Seeing A Heavenly Vision of God

gloryofchristHow can Christians survive the onslaught of the evil trinity (Satan, the world, and the flesh)? How can we resist powerful temptations and avoid the snares of the Devil? It seems like the invitation to sin is all around us, and the desire to sin is often still within us. The 19th century Scottish theologian Thomas Chalmers was right, I believe when e wrote of the “Expulsive power of a new affection.” “The best way to overcome the world,” he said, “is not with morality or self-discipline. Christians overcome the world by seeing the beauty and excellence of Christ. They overcome the world by seeing something more attractive than the world: Christ” (cited in Kelleman, Gospel-Centered Counseling, 73). A heavenly vision of God fuels us in the fight of faith.

The Bible speaks of the amazing power of seeing a heavenly vision of God. In several passages we can read about the power of this vision. John, for example, writes about the ways in which seeing a heavenly vision of God can purify us from our sin. 1 John 3:2-3 states:

Beloved, we are God’s children now, and what we will be has not yet appeared; but we know that when he appears we shall be like him, because we shall see him as he is. And everyone who thus hopes in him purifies himself as he is pure.

Here is a remarkable thought: to hope in Christ is to move towards purity. Full and final purity will be achieved only as we come to “see him as he is,” but the more we are captured by this vision the closer we get. The more we come to see Jesus for who he really is, in all his beauty and excellence, as Chalmers says, the more we shall be like him. We are being progressively transformed into the image of Christ (Rom. 8:29), from one degree of glory to another (2 Cor. 3:18). The more we come to know Christ the more we become like Christ. As Sam Storms has written:

Just as the vision of Christ in the future will sanctify us wholly, the vision of Christ in the present (in Scripture) sanctifies us progressively. It is our experience of Christ that sanctifies” (“First John 2:28-3:3).

When we are captured by this vision we move towards greater and greater purification from our sins.

Secondly, we might look at Revelation 17:17 tells us that a heavenly vision of God will wipe away every tear in our suffering. We read:

For the Lamb in the midst of the throne will be their shepherd,
    and he will guide them to springs of living water,
and God will wipe away every tear from their eyes.”

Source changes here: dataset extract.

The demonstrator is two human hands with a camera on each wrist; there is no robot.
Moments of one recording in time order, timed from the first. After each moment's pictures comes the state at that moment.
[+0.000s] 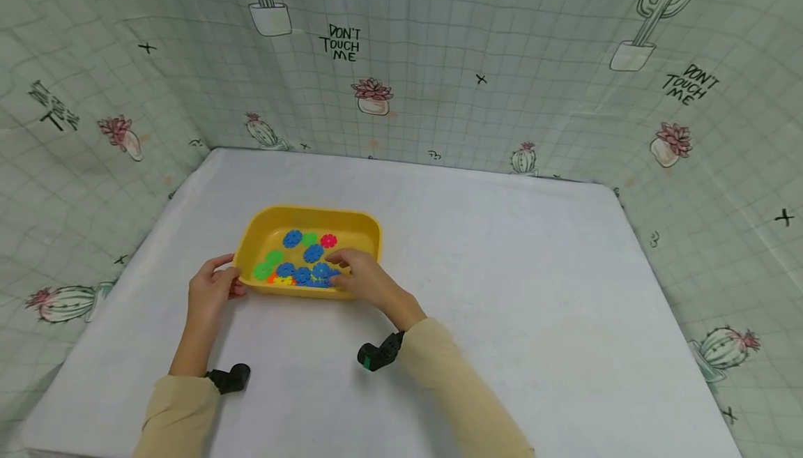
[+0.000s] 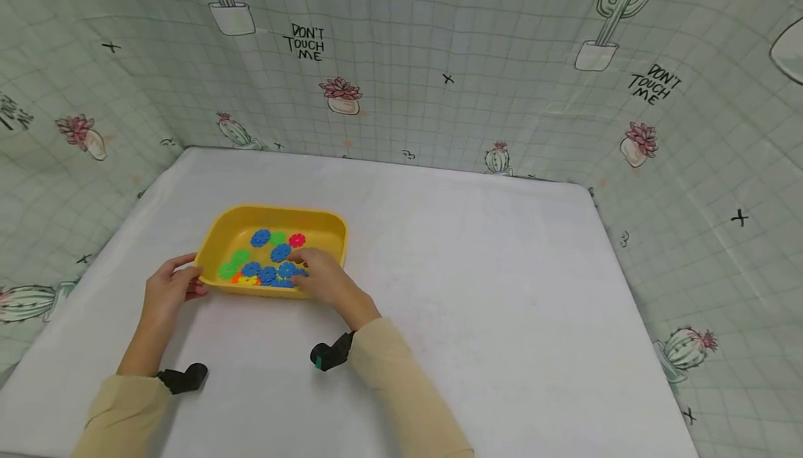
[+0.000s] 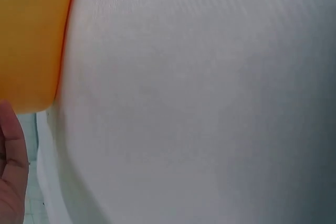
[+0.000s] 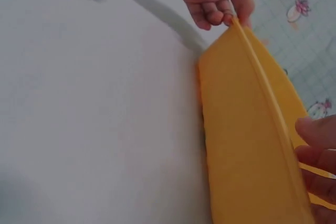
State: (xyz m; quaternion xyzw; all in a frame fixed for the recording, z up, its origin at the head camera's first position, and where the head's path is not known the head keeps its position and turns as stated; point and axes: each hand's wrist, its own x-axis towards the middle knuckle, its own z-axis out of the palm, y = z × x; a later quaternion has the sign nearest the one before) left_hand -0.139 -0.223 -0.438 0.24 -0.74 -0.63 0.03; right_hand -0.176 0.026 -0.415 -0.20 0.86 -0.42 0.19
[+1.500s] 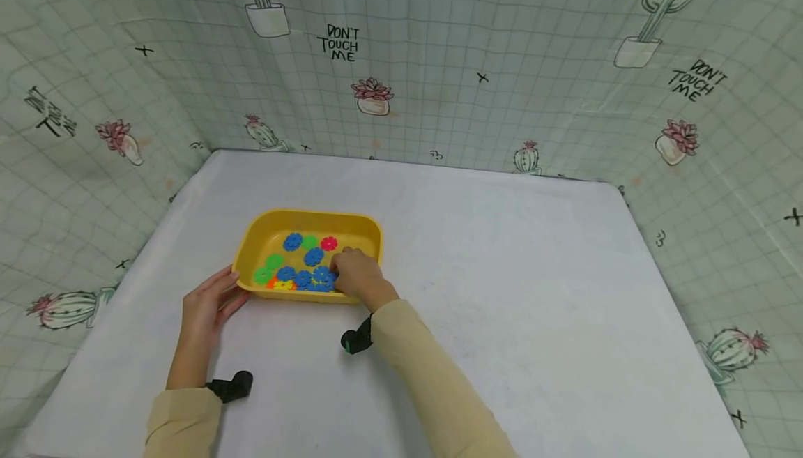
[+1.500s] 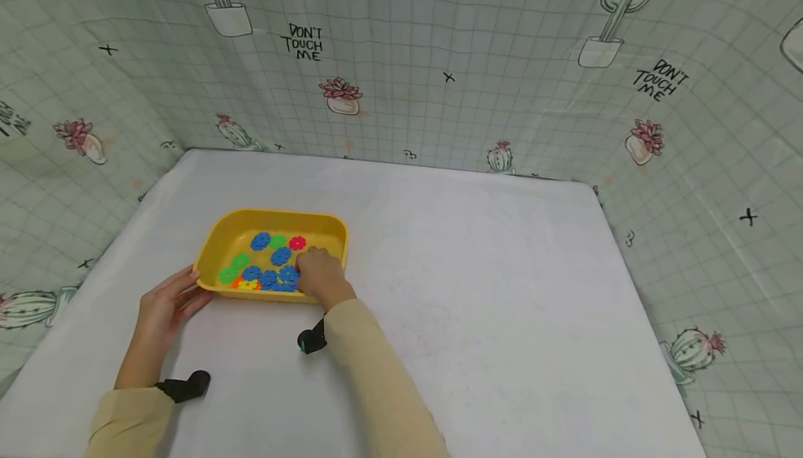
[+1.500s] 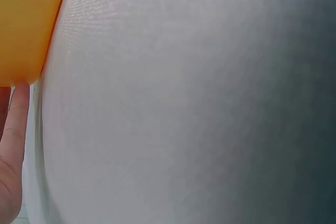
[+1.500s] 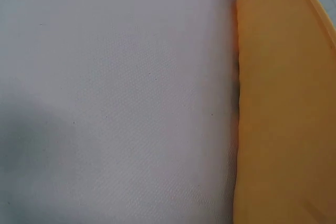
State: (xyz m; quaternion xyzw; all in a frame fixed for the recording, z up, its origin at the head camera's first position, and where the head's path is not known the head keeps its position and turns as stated) left_hand -0.139 -0.248 -0.473 0.29 -0.56 -0.78 -0.01; right_hand -0.199 -0.005 -0.435 -0.18 0.96 -0.12 0.18
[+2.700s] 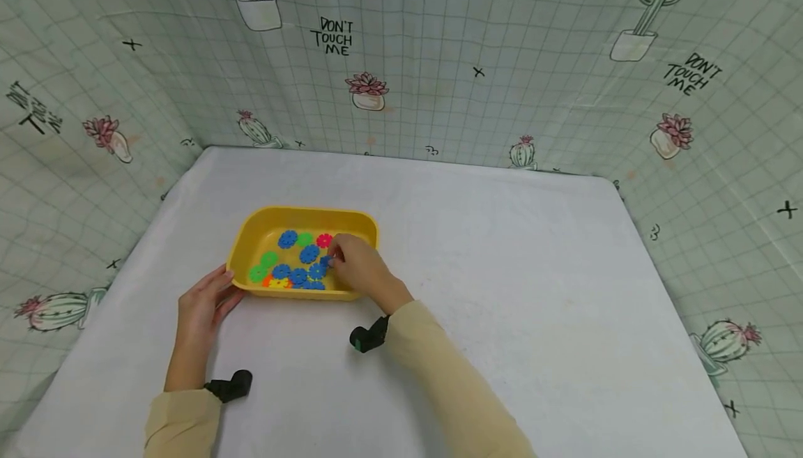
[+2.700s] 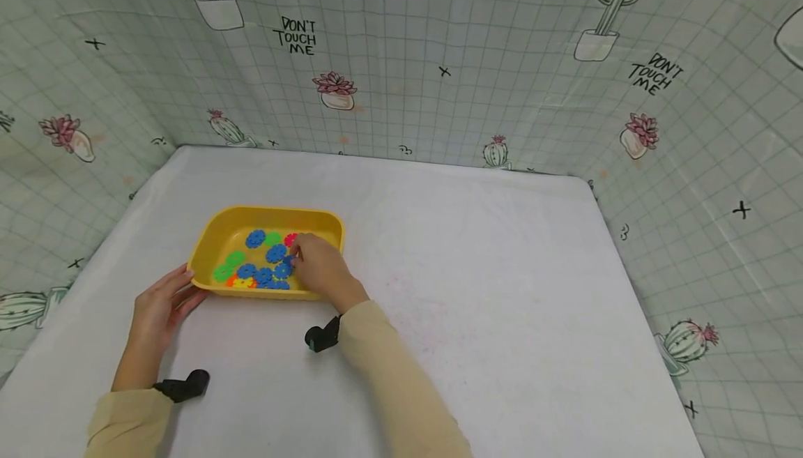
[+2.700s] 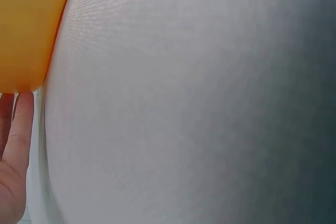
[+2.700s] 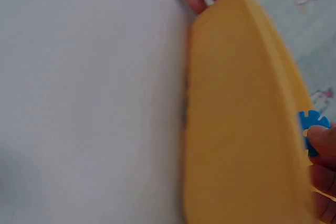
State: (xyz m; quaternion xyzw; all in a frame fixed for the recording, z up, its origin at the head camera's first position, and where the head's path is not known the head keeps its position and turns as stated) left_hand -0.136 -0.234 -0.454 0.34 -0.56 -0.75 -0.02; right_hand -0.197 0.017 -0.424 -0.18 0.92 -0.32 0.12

The vision of Christ in the throne, his role as our shepherd leading us to these springs of living water is more than just comforting. This vision will be, on the day that it arrives, a resolution to suffering. Jesus is not here, in this passage, merely wiping away tears as a consolation. The sort of wiping parents do to try to comfort their children when they are upset. No, rather it is a wiping away of the source of suffering and tears. It is a removal, a resolution to sorrow. When we see Christ we will no longer grieve and sorrow. In Matthew 9:15 Jesus asks a rhetorical question:

And Jesus said to them, “Can the wedding guests mourn as long as the bridegroom is with them?

When the bridegroom is present there will be no more weeping, for we will see him who is all glory, joy, and peace.

Thirdly, a growing vision of God sustains us in the face of suffering. Look at what Paul says to the Romans:

and if children, then heirs—heirs of God and fellow heirs with Christ, provided we suffer with him in order that we may also be glorified with him. 18 For I consider that the sufferings of this present time are not worth comparing with the glory that is to be revealed to us.

Paul urges believers to reflect on their relationship with Christ, so that they may see how greatly this vision of his glory outweighs our present sufferings. If you were to put the glory of Christ on one side of the scale and our present experience of suffering on the other side there would be no comparison. It’s a silly comparison, one so ridiculous to Paul that he says he won’t eve consider it “worth comparing.” The glory of Christ far outweighs suffering, and so we seek to grasp a richer and more full understanding of that glorious vision so that we might be sustained in our suffering. Think of Stephen. At his stoning he looks up to see the risen Christ standing at the right hand of the father, and as a result he can endure his own death (Acts 7:54-60). This vision gives us great strength in the face of trials and difficulties. We ought, then to pursue of a heavenly vision of God.

How can we overcome sin and temptation? We can overcome them by being captured by a greater vision. As Bob Kelleman has written:

Regular exposure to the holy and loving heart of God ignites a love for God in the heart of the believer, which is the only right and effective relational motivation for Christian living. (73)

Pursue this vision, friends, that you too might live to the glory of God, that you too might overcome.